Question 667: Which muscle is the earliest to be involved in thyroid ophthalmopathy?
- A. Medial Rectus (MR)
- B. Inferior Rectus (IR) (Correct Answer)
- C. Superior Rectus (SR)
- D. Lateral Rectus (LR)
Explanation: ***Inferior Rectus (IR)*** - The **inferior rectus muscle** is most commonly and earliest affected in **thyroid ophthalmopathy** due to its anatomical location and muscle fiber type, making it highly susceptible to inflammation and edema. - Involvement of the inferior rectus leads to restricted **upward gaze** and **diplopia**, which are characteristic early symptoms of thyroid eye disease. *Medial Rectus (MR)* - While the **medial rectus** is often involved in thyroid ophthalmopathy, it is typically affected *after* the inferior rectus. - Dysfunction of the medial rectus manifests as difficulty with **adduction** (moving the eye inwards). *Superior Rectus (SR)* - The **superior rectus** is less frequently and usually later involved compared to the inferior and medial rectus muscles. - Its involvement typically causes restricted **downward gaze**. *Lateral Rectus (LR)* - The **lateral rectus** muscle is the *least common* ocular muscle to be affected in thyroid ophthalmopathy. - When affected, it primarily causes difficulty with **abduction** (moving the eye outwards).

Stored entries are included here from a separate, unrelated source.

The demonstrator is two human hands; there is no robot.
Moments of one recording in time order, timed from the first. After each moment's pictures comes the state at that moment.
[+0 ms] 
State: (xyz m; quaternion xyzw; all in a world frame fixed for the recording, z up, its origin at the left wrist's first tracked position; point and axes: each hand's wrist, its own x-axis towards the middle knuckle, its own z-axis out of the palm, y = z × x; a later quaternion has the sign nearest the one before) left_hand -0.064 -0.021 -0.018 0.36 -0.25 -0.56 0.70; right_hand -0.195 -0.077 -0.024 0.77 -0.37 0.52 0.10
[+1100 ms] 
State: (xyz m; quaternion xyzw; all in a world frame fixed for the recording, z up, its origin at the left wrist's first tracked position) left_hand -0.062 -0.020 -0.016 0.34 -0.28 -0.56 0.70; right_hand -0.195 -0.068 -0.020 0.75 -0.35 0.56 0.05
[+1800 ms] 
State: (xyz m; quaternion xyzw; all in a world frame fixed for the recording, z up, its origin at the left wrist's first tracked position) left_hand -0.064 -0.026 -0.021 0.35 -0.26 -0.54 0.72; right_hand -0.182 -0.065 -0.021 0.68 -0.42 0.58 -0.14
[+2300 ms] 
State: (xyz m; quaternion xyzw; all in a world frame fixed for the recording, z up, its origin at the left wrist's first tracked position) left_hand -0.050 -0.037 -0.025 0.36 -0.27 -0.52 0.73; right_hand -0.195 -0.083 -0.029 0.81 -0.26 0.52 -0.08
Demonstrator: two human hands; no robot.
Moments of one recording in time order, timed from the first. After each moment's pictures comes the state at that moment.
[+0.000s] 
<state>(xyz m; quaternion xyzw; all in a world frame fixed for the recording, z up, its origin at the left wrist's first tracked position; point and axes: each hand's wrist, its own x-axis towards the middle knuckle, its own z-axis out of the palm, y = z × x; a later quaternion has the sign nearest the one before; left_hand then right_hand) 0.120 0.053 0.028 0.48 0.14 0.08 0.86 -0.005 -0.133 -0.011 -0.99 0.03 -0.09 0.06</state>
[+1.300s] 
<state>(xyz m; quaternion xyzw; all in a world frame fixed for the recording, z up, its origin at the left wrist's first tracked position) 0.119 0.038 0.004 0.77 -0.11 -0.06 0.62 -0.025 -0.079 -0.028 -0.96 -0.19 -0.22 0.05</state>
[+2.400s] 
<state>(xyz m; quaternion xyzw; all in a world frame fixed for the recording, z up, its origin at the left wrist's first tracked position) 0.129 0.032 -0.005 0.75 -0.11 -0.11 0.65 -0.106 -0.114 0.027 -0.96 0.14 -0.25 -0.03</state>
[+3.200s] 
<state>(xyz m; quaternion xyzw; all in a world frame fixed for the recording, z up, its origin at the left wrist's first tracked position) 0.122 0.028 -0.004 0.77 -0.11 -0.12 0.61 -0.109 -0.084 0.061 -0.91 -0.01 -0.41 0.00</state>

Question 668: What is the treatment of choice for amblyopia?
- A. Corrective spectacles
- B. Surgical intervention
- C. Occlusion therapy (Correct Answer)
- D. Convergent exercises for vision therapy
Explanation: ***Occlusion therapy*** - **Occlusion therapy** involves patching the stronger eye to force the weaker, amblyopic eye to work harder, thereby strengthening its neural connections. - This treatment is most effective when initiated during the **critical period of visual development** in childhood. *Corrective spectacles* - While essential for addressing **refractive errors** that may contribute to amblyopia, spectacles alone are often insufficient to resolve the amblyopia. - Spectacles primarily optimize the image quality on the retina, but don't directly address the **cortical suppression** of the amblyopic eye. *Surgical intervention* - **Surgical intervention** is typically reserved for correcting structural issues like **strabismus** (misalignment of the eyes) that contribute to amblyopia. - Surgery for strabismus aims to align the eyes, which can then be followed by occlusion therapy or other treatments to address the functional amblyopia. *Convergent exercises for vision therapy* - **Vision therapy exercises**, including convergent exercises, may be used as an adjunct to occlusion therapy or in cases of **convergence insufficiency**. - However, they are not the primary or solitary treatment of choice for amblyopia, which requires direct stimulation of the amblyopic eye.